In short nothing major will change. If you are in the right place at the right
time and have the right [lack of] morals you can become rich from the above.

------
unraveller
\- Porch pirates will use mission impossible style deep fake masks to evade
the doorbell camera's tranquilizer darts

\- People start pushing empty prams around everywhere to avoid being
sacrificed by self-driving vans which are often looted for booty

\- large low-powered coloured e-paper screens that open like a scroll and
increase definition/fps based on current eye focus replace the TV and
smartphone

\- e-powered 1-man vehicles for the last mile take off and compete with
warehouse blimps in the sky that listen to your conversations via the
vibrating glass window about being out of milk and drop one of the pre-defined
care packages.

\- micro-dosing via skin absorption, a biohack to the smartwatch, but no one
will admit to doing it, it's part of the placebo effect, actively discouraging
it gets the biggest leg up from it.

------
simonh
Mostly things that won't happen:

* Most taxis won't be driverless, in fact fewer than 10% will be. Those that are will be geographically and destination limited.

* Most cars on the streets in most countries will still have internal combustion engines, though many may be in hybrids.

* There won't be any operational fusion reactors feeding electricity into the grid.

* There will be at least 10 Op Eds or analyst notes every year saying what Apple has to do to stay relevant.

* Apple won't do any of them and will still utterly dominate profits in at least 3 industry segments at the end of the decade.

* Best estimates for the Singularity place it 25 years in the future.

------
psv1
While you're thinking about your predictions, I recommend to have a glance at
the 2010 thread - it's a great mix of predictions that are:

\- hilariously wrong

\- things people will still predict today for the next decade

\- occasionally spot on

------
rotterdamdev
2020-2021: the first major attack on the global TCP/IP stack, causing major
internet outages for regions of the western world lasting weeks/months.

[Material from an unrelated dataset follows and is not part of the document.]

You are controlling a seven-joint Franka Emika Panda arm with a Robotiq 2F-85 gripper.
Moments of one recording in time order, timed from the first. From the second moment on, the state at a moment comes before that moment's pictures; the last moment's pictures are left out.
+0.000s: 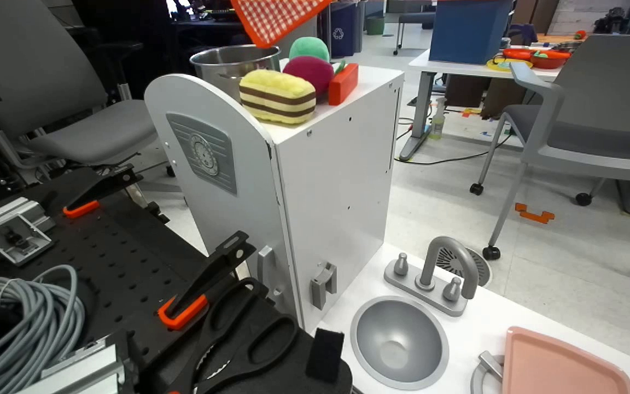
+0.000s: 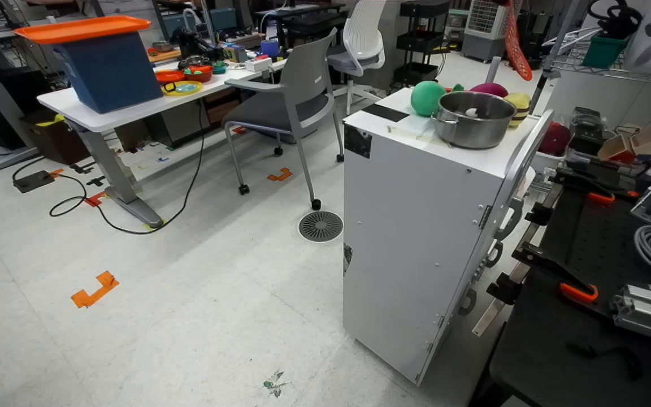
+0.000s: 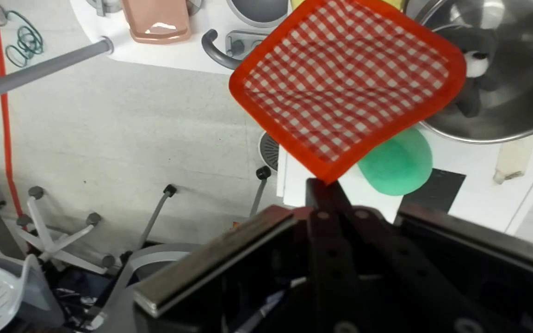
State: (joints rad) arm -0.06 -0.15 0.02 -2.34 -0.40 2.44 0.13
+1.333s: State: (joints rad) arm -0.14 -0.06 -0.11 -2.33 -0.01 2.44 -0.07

Decade: nuclear war between India and Pakistan, or peace talks spearheaded by
China. If the later, this will mark the beginning of global Chinese
diplomatical sovereignity.

------
AnimalMuppet
For the decade:

No human-equivalent AI, though there are more AI systems that trespass on what
used to be "human only" territory.

No massive speedup in CPUs - just incremental gains. CPUs in 2030 have double
per-core performance of those of 2020.

At least one designer drug with enormous addictiveness destroys a large number
of peoples' lives.

------
codesternews
Stupid VR will rule the world. Humanity will get further away from reality.